(WHAT IS BEING ASKED):
Transcribe the listing exactly, leaving out every picture.

· · ·

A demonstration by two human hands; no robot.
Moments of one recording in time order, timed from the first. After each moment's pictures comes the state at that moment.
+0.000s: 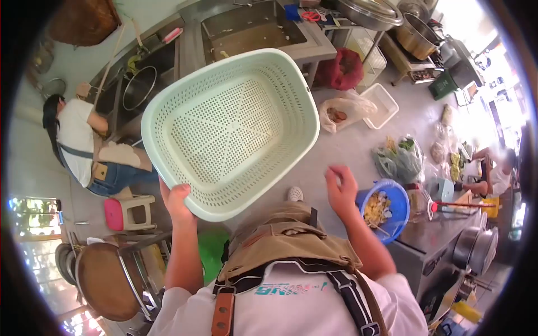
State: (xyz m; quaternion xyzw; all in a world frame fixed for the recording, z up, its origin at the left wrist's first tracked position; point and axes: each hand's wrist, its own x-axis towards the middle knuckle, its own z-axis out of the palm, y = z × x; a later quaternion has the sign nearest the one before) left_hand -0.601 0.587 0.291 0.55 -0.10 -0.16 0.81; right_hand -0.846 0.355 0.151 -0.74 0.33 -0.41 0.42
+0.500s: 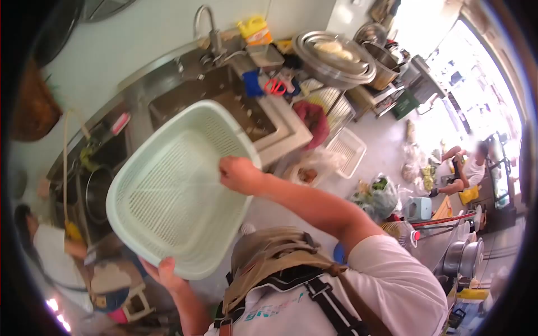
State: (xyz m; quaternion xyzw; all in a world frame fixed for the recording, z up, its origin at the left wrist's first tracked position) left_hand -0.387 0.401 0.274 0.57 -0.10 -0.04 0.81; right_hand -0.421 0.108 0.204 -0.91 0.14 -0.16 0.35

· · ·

(RESULT OF THIS EXERCISE):
A demonstration by two human hands; no robot.
Moments of one recording in time order, timed from the first. After each moment's pictures comes the state at that moment.
+0.000s: 
State: (xyz m; quaternion xyzw; all in a world frame fixed for the recording, z up, its origin at the left wrist's first tracked position; point and axes: each hand's wrist, its own x-axis towards the middle knuckle, its own z-axis out of the palm, y = z × x; a later quaternion has the sign nearest the one before) left_hand -0.601 0.587 0.291 0.55 -0.10 -0.16 0.81; right_hand -0.846 0.355 0.151 -0.74 0.33 -0.41 0.42
+0.500s: 
State: (xyz m; quaternion xyzw; all in a world frame fixed for the recording, z up, its origin at the left wrist's first tracked position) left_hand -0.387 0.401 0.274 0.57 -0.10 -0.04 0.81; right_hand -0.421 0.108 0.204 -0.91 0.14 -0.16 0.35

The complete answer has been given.